Appellant’s theory of the case, was correctly presented to the jury in appellee’s requested instruction No. 1, given by the court which reads:

“You are instructed that by proximate cause is meant the cause which sets all others in motion, and unless plaintiff has proved to your satisfaction, by a fair preponderance of the evidence, not only that the defendant was negligent, but also that his negligence was a proximate cause of this accident, the plaintiff cannot recover and your verdict must be for the defendant. You are further instructed that the word ‘proximate’ as used in ‘proximate cause’ is intended to mean direct or immediate as opposed to ‘remote’.”

(b) It is seriously contended by appellant that it was error for the court to give appellee’s instruction No. 2 which reads as follows:

“You are instructed that the basis of this accident is negligence and you cannot infer negligence on the part of the defendant from the mere happening of an accident. The law imposes upon the plaintiff the duty of proving his or her case by the preponderance of all the evidence, and this burden rests upon the plaintiff throughout the entire trial and applies at every stage thereof, and you cannot find a verdict in favor of the plaintiff unless and until the plaintiff has proved by the preponderance of all the evidence that the defendant was guilty of negligence charged against him and that such negligence was the proximate cause of the injury complained of by the plaintiff.” (Emphasis supplied.)

The essence of appellant’s contention is that the word “the” which is underlined in the above instruction makes the instruction erroneous under the holding in the case of Lydon v. Dean, 222 Ark. 367, 260 S. W. 2d 465, but we do not agree because there is a material and substantial difference between the two cases. In the Lydon ease where it was held error for the court, in a similar instruction, to substitute the word “the” for the letter “a,” the decision is based on the fact that without the correct instruction containing the letter “a” there was no other instruction which presented plaintiff’s theory of the case based on the concurring negligence of the two parties. Such is not the situation here, for, as has already been pointed out, there were other instructions which properly presented appellant’s action for damages against appellee based on the concurring negligence of both appellee and Mrs. Burnett.
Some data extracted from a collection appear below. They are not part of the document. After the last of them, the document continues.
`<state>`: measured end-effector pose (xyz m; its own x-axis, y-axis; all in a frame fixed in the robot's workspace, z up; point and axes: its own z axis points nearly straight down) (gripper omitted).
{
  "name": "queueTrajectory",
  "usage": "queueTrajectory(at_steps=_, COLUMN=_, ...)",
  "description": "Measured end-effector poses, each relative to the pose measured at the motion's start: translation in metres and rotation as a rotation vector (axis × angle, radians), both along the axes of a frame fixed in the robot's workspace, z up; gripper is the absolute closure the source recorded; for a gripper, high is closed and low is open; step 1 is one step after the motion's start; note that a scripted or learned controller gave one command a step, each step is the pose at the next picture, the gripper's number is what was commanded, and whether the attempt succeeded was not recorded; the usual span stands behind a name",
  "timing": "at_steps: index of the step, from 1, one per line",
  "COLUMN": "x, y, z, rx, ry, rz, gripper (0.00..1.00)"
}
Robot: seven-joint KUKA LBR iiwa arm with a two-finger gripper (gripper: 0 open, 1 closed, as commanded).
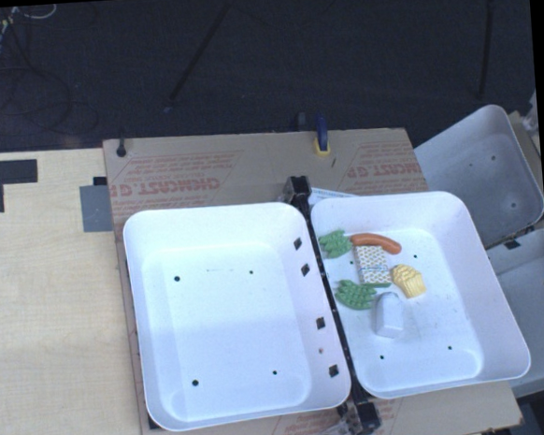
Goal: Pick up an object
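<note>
Two white bins side by side on the bench, a pick yet to begin. The left bin [224,319] is the far one from the side my arm reaches in from. The right bin [450,339], nearer my approach, carries the whole choice of objects, bunched in its upper half close to the divider between the bins.

An orange sausage [376,243] lies along the top of the cluster. A green leafy piece [334,244] sits just beside its far end. Below the sausage is a small patterned white card [373,266], with a yellow toy [408,280] at its near side and a second green piece [356,294] at its far side. A pale grey block [388,315] sits lowest in the group, close under the card and the second green piece.

I judge the yellow toy or the grey block the best targets. Each has open bin floor on the side facing my approach, so I can come straight down without nudging a neighbour. The sausage is tempting, but it touches or nearly touches the card, and the flat card itself would be hard to get under. I should centre over one object, close across its narrow width, and lift only once it is truly caught.

How my gripper stands, apart or together, I cannot tell from this view, nor can I tell my arm's pose.
</note>
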<state>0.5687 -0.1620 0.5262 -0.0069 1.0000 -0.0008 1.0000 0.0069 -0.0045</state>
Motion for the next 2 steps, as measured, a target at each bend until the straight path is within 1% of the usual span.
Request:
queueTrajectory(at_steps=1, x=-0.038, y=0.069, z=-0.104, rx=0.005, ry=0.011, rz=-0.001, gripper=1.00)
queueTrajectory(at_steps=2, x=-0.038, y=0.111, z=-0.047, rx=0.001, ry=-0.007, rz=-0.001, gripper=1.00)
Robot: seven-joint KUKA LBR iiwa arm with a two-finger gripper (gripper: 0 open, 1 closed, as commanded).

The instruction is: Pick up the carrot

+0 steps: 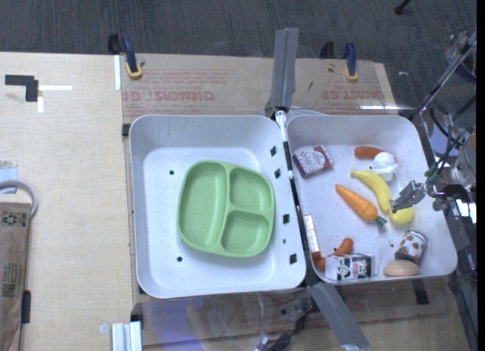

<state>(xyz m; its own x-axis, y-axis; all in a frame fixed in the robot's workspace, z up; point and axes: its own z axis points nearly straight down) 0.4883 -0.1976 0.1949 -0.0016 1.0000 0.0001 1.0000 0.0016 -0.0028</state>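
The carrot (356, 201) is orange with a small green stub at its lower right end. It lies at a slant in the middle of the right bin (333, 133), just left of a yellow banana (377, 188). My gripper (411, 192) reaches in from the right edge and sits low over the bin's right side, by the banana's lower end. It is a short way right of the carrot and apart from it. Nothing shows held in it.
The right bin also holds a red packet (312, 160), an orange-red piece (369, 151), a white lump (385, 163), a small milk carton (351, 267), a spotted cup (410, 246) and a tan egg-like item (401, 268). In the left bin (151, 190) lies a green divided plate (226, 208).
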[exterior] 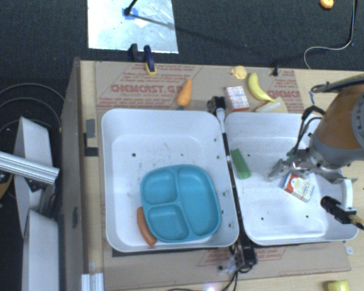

Because of the nature of the holding in the Lydon case, it may be susceptible to the criticism of being technical and there is no reason here to extend it beyond the limits therein specified.

(c) Finally, it is insisted that the court erred in giving appellee’s requested instructions No. 8 and No. 16. Said instruction No. 8 contained the same alleged vice as set forth in instruction No. 2 quoted above and must be rejected for the reasons already stated. Moreover, the error here complained of was invited by appellant’s requested instruction No. 2, which was given by the court and which reads as follows:

“If you find, from a preponderance of the evidence, that the defendant, Wesley Floyd Sissell, at the time of the collision complained of, was guilty of negligence as defined in these instructions and that such negligence, if any, was the proximate cause of the collision and injuries to the plaintiff, Mrs. Gantt, if any, then and in that event you are told that the defendant would be liable and you should find for the plaintiff, Mrs. Gantt.”

The court committed no error in giving appellee’s instruction No. 16 which also contains the words “the proximate cause” because by this instruction the jury was correctly told that it might find that appellee was not guilty of any negligence and that Mrs. Burnett’s negligence was the proximate cause of the collision. This instruction correctly submitted appellee’s theory of the case, and there is no contention that it was not justified by the testimony when taken together with all the other instructions.

For the reasons above stated the judgment of the lower court is affirmed.